China Blames India for Yet Another Coronavirus Outbreak

This photo taken on May 30, 2021 shows a man receiving a nucleic acid test for the Covid-1
STR/AFP via Getty Images

Mutant strains of the Chinese coronavirus allegedly imported from India are responsible for a recent surge in new cases of the disease in China’s southern city of Guangzhou and neighboring cities, local government authorities claimed Sunday.

“Guangzhou completed its first round of nucleic acid testing for 2.25 million residents on Saturday [May 29], with 20 people found to be infected with COVID-19 [Chinese coronavirus] as of 2:00 pm on Sunday,” Chen Bin, deputy director of Guangzhou’s municipal health commission, told reporters at a press briefing on May 30.

Guangzhou’s new cluster of Chinese coronavirus infections was “contracted with a fast-spreading virus strain detected in India according to genome sequencing results,” according to Chen.

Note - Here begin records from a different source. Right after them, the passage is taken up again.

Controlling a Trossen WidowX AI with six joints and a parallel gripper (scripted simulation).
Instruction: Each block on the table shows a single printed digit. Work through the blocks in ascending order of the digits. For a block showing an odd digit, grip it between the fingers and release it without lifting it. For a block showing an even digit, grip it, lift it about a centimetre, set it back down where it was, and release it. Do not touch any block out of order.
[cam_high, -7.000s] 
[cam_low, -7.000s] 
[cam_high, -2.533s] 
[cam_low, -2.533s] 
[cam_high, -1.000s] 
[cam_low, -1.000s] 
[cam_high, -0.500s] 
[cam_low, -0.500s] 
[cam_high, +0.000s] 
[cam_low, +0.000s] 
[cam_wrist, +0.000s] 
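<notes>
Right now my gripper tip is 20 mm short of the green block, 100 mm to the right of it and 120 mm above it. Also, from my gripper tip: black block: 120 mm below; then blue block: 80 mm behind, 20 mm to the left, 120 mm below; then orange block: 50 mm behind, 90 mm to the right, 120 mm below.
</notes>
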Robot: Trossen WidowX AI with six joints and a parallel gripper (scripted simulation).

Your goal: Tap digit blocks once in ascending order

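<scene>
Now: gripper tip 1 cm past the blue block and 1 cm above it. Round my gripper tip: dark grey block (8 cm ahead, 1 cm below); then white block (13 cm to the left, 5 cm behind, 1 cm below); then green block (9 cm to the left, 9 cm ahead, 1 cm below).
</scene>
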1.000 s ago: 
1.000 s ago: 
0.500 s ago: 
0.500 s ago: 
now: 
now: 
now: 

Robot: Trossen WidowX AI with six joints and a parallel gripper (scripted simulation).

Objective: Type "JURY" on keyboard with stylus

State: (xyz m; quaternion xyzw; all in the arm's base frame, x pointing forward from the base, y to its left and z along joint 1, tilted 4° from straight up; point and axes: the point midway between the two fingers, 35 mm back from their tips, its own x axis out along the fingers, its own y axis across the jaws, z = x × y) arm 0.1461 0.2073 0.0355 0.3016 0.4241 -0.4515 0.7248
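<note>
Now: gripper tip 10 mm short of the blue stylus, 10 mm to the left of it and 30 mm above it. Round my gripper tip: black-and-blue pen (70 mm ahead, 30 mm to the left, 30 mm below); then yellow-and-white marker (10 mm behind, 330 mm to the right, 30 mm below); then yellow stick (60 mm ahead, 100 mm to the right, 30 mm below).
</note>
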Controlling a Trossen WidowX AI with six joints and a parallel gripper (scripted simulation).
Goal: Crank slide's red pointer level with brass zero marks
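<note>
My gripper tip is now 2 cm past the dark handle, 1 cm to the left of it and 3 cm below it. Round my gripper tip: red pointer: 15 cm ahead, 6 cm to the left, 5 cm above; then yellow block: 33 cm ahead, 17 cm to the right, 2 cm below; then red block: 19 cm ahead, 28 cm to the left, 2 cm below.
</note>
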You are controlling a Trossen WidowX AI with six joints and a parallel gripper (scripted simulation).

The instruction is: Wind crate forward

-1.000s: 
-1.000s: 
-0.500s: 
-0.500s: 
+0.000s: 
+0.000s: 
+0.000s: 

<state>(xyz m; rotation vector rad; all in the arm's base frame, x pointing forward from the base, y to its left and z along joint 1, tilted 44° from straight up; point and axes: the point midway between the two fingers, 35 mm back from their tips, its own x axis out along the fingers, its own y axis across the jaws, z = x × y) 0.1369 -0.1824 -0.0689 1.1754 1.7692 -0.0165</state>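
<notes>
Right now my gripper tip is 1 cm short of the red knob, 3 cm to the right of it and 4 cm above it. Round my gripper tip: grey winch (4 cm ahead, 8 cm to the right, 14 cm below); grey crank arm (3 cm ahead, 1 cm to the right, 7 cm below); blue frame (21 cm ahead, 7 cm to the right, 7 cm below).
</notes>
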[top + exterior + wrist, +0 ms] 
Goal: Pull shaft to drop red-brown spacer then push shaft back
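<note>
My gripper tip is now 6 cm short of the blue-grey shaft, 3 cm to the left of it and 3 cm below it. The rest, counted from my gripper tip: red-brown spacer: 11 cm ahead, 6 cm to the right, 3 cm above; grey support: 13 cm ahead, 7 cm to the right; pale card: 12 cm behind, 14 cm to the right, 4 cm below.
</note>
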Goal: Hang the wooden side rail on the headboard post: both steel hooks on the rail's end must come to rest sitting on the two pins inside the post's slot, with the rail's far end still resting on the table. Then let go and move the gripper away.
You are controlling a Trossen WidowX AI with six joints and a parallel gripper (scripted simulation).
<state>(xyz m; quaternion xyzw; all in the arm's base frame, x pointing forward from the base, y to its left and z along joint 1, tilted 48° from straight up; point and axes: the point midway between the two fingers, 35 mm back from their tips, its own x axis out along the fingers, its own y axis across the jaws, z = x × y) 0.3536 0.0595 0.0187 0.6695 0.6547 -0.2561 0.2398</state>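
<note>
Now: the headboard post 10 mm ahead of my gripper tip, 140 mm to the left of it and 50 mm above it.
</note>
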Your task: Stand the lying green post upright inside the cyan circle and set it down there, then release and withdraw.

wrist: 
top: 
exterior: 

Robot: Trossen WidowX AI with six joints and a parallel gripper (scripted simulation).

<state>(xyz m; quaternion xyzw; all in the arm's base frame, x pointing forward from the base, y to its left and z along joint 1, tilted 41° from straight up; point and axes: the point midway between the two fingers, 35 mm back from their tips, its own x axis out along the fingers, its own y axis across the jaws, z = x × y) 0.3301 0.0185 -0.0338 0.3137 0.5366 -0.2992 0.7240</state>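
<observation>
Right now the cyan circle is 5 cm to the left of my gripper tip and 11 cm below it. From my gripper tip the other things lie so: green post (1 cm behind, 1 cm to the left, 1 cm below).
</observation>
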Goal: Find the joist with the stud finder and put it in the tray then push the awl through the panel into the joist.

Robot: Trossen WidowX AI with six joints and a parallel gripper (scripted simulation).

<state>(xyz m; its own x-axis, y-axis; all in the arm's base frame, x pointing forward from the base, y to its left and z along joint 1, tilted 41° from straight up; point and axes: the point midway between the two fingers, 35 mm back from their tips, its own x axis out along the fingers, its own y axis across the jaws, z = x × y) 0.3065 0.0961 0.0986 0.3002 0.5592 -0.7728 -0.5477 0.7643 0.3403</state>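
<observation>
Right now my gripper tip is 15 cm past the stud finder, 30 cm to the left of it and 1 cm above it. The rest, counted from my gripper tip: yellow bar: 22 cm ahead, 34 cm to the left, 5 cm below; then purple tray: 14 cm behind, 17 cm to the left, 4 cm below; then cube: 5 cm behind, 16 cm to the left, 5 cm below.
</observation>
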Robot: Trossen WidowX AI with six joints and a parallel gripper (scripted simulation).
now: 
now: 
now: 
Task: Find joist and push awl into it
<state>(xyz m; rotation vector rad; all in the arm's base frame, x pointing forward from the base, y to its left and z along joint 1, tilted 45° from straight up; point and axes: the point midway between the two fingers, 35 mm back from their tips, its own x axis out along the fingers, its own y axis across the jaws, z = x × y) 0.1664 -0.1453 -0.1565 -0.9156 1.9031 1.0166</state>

The latest coronavirus outbreak in Guangzhou, capital of Guangdong province, began on May 21 and has since spread to the nearby cities of Foshan and Maoming, according to the Chinese state-run Global Times.

Local media outlets have described the “rate of spread” of Guangzhou’s virus outbreak as “alarming,” the South China Morning Post noted Monday.

Guangzhou is home to one of the world’s busiest international airports and its new coronavirus outbreak forced city authorities to cancel hundreds of flights at Guangzhou Baiyun International Airport on May 31.

“As of 11:40 am, a total of 519 flights at Guangzhou Baiyun International Airport were canceled, accounting for 37 percent of total flights on Monday,” Reuters reported, citing data from the flight tracking website Variflight.

Guangzhou government officials on May 29 issued stay-at-home orders to residents living on five streets within Guangzhou’s Liwan district after tracing the city’s new coronavirus outbreak to a “75-year-old woman who reportedly was infectious when she dined with friends at a dim sum restaurant in … Liwan district,” according to the South China Morning Post.

Municipal government authorities also prohibited “all non-essential activities” in Liwan district and closed “entertainment venues and markets” on May 29 as part of the lockdown orders, the Post reported.

“[O]nly one person of each household is allowed to buy life necessities every day,” the Global Times reported of Liwan district’s lockdown order.

“[A]ll entertainment venues, indoor sports venues, wholesale markets and childcare institutions were asked to close. Restaurants are only allowed for take-away orders and schools, except for junior high and senior high, must suspend their offline courses,” according to the newspaper.

People attempting to travel out of Guangzhou via airports, train stations, or bus stations must show proof of having tested negative for the Chinese coronavirus within the past three days before they are allowed to leave the city, Guangzhou government authorities said in a statement issued May 30, according to Reuters.

“Liwan’s two neighboring districts Yuexiu and Zhuhai, with populations of 1.2 million and 1.7 million respectively, both started mass nucleic acid testing [for the Chinese coronavirus] on Sunday,” the Global Times reported on May 30 adding, “The testing will last until Tuesday [June 1].”